The High Calling
- Author: James Street
- Language: English
- Publisher: Doubleday
- Publication date: 1951
- Publication place: United States
- Media type: Print (hardcover)
- Pages: 308
- Preceded by: The Gauntlet

= The High Calling =

1951 American novel by James Street

The High Calling is a 1951 American novel with religious themes by James Street. It was published by Doubleday and continues the saga of Baptist minister London Wingo, a character introduced in Street's previous novel The Gauntlet. As with its predecessor, Street drew on his own experiences as a Baptist preacher.

== Plot ==
The action takes place twenty years after the events of The Gauntlet. Following the death of his wife, Rev. London Wingo and his daughter return to their former parish in Linden, Missouri. Romantic and ecclesiastical entanglements ensue.

==Reception==
The High Calling earned generally positive reviews in the American press upon its initial release. John Crown of The Atlanta Journal-Constitution predicted it would find an audience across all faiths despite its religious focus, describing it as "written with warmth and a deep insight into the live of a sincere man of God." It was commended for its earnestness and relatable characters by Rader Winget, who described it as "good, normal wholesome stuff--and exciting."
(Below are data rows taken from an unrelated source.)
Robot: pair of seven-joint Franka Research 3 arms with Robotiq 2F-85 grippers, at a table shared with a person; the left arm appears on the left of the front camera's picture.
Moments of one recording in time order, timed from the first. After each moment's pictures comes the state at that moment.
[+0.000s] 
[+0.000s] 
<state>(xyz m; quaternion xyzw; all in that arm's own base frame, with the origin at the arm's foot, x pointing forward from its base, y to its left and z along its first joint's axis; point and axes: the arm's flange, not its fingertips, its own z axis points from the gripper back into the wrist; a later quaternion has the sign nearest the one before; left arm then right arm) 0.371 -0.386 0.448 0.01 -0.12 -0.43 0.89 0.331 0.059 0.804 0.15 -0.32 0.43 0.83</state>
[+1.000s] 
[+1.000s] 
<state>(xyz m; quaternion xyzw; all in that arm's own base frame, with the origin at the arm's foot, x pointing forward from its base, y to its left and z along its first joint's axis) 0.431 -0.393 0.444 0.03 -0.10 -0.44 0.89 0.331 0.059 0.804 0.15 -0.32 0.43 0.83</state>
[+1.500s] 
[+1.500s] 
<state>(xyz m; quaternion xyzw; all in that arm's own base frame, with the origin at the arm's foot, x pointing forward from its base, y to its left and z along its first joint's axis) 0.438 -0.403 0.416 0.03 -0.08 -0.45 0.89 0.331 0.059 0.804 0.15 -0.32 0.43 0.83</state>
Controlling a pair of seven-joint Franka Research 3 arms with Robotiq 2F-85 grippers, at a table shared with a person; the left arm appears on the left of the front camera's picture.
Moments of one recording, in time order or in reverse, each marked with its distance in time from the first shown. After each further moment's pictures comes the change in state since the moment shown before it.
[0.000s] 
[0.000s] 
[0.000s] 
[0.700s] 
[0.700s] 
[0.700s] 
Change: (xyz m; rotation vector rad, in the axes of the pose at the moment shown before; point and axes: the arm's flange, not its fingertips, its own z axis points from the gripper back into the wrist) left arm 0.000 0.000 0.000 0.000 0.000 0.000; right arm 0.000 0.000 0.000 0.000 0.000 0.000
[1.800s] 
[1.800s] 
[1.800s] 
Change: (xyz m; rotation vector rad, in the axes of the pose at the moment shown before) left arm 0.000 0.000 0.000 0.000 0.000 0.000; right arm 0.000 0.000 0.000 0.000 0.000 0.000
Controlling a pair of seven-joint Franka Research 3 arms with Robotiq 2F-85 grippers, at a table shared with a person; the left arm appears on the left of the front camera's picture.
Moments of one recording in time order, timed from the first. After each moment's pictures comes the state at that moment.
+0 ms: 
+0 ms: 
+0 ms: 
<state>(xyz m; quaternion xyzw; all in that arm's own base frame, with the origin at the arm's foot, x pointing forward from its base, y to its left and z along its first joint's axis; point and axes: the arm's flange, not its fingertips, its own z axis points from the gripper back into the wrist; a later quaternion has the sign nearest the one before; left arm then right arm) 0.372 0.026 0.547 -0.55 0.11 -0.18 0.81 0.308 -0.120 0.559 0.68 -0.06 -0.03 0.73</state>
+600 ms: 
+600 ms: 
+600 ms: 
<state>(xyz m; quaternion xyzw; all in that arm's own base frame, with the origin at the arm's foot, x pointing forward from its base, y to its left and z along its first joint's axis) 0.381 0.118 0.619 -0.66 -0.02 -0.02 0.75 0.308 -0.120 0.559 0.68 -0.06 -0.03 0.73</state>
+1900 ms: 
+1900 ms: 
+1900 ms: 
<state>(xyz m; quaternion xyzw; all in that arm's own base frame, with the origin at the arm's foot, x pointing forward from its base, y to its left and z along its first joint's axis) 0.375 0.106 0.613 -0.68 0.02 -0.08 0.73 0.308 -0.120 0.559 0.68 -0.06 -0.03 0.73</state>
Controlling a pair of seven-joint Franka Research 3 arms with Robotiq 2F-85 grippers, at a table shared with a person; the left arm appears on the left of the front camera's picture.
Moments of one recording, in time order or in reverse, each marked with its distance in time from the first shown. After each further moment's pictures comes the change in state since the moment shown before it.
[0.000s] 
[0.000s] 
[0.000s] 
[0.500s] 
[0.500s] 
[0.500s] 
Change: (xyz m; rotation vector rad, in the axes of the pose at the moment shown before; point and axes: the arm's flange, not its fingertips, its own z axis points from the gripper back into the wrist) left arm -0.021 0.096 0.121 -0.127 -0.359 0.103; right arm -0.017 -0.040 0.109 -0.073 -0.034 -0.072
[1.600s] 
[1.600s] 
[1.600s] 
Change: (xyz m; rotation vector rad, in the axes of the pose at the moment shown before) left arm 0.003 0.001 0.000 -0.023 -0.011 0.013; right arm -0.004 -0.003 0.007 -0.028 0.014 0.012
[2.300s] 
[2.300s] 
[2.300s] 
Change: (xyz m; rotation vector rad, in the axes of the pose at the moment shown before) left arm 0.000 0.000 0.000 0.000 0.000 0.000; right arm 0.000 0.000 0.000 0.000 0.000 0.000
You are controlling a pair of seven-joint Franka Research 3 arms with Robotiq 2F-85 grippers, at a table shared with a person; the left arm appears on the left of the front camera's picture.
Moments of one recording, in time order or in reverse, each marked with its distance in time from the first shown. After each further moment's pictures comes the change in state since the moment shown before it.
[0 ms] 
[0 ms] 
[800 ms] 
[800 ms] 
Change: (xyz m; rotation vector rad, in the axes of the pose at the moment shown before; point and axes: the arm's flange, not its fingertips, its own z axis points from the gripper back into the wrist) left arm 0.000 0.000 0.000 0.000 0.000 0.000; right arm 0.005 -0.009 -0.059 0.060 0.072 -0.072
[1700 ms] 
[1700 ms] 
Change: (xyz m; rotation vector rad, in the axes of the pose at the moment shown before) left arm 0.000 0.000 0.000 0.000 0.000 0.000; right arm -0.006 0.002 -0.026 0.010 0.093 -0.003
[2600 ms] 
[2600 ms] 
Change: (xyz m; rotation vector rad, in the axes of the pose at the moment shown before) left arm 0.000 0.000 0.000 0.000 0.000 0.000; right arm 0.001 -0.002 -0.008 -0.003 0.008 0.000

Writing for the Raleigh News and Observer, Bryan Haislip wrote that "while the new novel has in it many fine things, it will invariably provoke unfavorable comparisons with its predecessor" and wrote that the ending "breaks off on an utterly preposterous note, as though Street had suddenly tired of the whole thing." Sterling North's review similarly mocked it with faint praise: "The High Calling is a readable, well-constructed novel. Street is thoroughly capable of fashioning a plot and bringing his story to a satisfying climax. Perhaps he telegraphs his punches – but the punches are there."

As with his previous novel, The High Calling was optioned by a major film studio, but a film adaptation was never produced.

In the preface for his book about the Left Behind series, author William Powell Tuck mentioned that The High Calling (was) the first novel he read that featured explicitly Christian themes, adding "I have read much better 'Christian' fiction since my first encounter with that kind of literature."